═════ Provided data ═════

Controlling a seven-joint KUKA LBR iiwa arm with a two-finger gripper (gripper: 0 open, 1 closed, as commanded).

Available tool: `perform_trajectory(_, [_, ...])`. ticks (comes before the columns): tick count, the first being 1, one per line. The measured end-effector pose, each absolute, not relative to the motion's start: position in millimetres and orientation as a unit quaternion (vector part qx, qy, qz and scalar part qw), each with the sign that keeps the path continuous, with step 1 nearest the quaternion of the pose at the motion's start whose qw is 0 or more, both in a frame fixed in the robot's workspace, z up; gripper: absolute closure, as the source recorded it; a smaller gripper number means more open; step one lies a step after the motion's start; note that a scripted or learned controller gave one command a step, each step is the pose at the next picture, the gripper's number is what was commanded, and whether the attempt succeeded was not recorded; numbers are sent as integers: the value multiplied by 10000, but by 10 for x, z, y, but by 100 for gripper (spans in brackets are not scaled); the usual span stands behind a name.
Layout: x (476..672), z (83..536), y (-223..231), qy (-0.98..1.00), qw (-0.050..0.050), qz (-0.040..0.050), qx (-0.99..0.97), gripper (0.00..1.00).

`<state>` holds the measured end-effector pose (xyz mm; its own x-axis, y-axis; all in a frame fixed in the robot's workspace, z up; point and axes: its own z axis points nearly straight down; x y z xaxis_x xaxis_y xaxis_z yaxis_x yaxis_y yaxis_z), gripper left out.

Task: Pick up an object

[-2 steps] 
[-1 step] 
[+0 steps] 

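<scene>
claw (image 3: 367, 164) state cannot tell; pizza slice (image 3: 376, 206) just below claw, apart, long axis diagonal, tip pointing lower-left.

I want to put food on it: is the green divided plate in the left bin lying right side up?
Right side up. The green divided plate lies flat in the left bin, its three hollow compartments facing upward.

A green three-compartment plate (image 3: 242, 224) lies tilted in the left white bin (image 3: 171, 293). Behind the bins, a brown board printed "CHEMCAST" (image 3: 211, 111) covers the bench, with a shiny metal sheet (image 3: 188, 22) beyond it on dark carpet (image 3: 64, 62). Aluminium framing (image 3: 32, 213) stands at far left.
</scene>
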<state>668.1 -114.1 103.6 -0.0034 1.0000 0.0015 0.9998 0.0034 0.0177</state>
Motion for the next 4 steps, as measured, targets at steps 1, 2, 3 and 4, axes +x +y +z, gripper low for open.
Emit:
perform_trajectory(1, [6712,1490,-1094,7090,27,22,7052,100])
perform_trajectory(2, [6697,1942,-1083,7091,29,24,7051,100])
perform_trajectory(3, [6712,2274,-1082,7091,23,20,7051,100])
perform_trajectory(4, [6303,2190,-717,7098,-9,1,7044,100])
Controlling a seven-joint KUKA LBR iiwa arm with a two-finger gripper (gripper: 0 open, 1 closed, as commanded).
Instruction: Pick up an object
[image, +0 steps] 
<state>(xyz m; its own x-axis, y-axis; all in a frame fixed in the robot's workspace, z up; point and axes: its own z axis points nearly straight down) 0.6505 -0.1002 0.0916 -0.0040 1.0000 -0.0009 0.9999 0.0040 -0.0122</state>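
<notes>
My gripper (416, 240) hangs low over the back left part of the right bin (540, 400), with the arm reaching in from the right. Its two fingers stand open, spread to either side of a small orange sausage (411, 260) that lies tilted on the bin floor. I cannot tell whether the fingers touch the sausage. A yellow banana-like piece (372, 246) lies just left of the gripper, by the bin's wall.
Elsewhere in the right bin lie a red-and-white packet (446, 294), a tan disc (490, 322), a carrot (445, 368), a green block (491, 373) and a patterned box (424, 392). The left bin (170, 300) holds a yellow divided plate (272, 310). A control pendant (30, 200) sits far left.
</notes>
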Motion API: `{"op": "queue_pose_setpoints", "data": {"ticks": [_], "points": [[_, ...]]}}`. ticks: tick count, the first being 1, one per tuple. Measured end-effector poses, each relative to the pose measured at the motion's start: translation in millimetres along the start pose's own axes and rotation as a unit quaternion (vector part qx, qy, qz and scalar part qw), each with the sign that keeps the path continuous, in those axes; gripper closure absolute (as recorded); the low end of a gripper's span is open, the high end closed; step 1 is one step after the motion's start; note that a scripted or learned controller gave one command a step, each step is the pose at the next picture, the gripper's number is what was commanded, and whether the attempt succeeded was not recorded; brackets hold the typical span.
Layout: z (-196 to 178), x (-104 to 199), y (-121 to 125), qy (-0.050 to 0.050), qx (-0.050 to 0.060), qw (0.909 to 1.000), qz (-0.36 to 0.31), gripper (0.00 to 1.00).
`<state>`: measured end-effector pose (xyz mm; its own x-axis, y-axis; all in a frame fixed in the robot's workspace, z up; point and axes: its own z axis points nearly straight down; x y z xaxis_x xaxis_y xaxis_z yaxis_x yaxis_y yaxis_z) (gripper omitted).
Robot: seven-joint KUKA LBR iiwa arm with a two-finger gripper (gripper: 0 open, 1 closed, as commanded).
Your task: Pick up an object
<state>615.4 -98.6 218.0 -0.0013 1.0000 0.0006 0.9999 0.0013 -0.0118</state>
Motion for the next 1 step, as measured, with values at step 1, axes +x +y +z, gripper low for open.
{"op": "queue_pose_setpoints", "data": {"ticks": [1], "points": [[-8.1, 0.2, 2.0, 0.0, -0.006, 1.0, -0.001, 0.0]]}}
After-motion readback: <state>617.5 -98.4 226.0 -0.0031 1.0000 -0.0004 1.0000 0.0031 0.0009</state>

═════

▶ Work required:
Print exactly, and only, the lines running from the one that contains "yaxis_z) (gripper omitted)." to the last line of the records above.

▶ Response to this task:
`<state>`: measured end-effector pose (xyz mm; its own x-axis, y-axis; all in a frame fixed in the robot's workspace, z up; point and axes: its own z axis points nearly straight down; x y z xaxis_x xaxis_y xaxis_z yaxis_x yaxis_y yaxis_z) (gripper omitted).
Robot: seven-joint KUKA LBR iiwa arm with a two-finger gripper (gripper: 0 open, 1 closed, as commanded).
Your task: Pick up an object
<state>615.4 -98.6 218.0 -0.0013 1.0000 0.0006 0.9999 0.0013 -0.0118</state>
Motion for the next 1 step, as measured, with values at step 1, axes +x +y +z, gripper low for open.
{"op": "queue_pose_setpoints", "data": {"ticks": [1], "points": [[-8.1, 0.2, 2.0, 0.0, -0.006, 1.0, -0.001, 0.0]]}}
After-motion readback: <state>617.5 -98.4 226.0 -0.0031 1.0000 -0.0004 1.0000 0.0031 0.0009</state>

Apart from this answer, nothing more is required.